Detailed Introduction
PatrickStar is a PyTorch-based parallel training framework for large pretrained models (PTMs). It uses a chunk-based dynamic memory management and heterogeneous training strategy to offload non-critical data to CPU memory, allowing training of larger models with fewer GPUs and reducing OOM risk. Maintained by Tencent’s NLP / WeChat AI teams, PatrickStar aims to democratize access to large-scale model training.
Main Features
- Chunk-based dynamic memory scheduling: manage activations and parameters by computation windows to lower GPU memory usage.
- Heterogeneous offloading: move non-immediate data to CPU to support mixed CPU/GPU memory usage.
- Efficient communication and scalability: optimized collective operations for multi-GPU and multi-node setups.

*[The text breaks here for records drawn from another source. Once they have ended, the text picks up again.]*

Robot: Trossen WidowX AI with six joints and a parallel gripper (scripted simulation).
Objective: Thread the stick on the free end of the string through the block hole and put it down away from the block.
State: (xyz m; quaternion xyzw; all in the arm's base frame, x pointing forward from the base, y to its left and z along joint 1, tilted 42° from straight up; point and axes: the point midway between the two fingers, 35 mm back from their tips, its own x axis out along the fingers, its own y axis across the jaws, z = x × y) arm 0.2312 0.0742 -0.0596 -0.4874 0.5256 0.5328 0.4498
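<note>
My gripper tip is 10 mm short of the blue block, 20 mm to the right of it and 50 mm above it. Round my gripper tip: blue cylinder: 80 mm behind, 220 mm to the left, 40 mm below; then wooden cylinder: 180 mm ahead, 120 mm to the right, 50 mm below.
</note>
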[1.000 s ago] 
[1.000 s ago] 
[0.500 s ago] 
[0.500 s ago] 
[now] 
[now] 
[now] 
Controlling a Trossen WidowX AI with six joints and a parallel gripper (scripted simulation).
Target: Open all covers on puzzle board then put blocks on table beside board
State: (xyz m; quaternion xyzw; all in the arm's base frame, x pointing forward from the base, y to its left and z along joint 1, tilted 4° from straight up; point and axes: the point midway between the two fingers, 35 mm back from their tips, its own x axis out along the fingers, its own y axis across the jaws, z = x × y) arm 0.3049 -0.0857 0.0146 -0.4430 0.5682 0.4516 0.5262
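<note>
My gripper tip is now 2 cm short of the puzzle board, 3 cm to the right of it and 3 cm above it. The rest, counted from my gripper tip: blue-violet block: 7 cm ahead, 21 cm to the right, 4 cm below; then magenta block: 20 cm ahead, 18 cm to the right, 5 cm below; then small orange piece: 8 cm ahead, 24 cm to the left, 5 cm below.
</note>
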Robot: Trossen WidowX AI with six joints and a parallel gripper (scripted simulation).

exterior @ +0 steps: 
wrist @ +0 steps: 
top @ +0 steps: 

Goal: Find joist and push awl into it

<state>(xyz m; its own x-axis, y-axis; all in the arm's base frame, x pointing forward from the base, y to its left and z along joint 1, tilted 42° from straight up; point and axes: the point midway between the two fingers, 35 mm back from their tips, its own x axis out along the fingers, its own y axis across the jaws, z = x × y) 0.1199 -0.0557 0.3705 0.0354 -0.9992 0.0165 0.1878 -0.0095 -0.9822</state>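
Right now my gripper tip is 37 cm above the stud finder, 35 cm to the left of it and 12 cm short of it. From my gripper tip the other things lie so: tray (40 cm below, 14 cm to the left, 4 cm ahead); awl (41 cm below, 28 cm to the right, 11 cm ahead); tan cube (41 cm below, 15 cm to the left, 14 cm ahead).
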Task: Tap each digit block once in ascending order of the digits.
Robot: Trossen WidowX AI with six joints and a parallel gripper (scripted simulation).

- PyTorch compatibility: configuration style similar to DeepSpeed for easier migration.
Use Cases
Suitable for pretraining and large-scale fine-tuning, especially when hardware is constrained and teams need to train models in the tens to hundreds of billions of parameters. Also useful for benchmarking, framework research, and academic or research teaching environments.
Technical Features
PatrickStar implements chunk-based memory management and runtime dynamic scheduling to keep only the chunks needed for current computation while asynchronously migrating others. It optimizes collective communication for multi-card efficiency and provides benchmarks and examples for V100/A100 clusters. The project is released under BSD-3-Clause.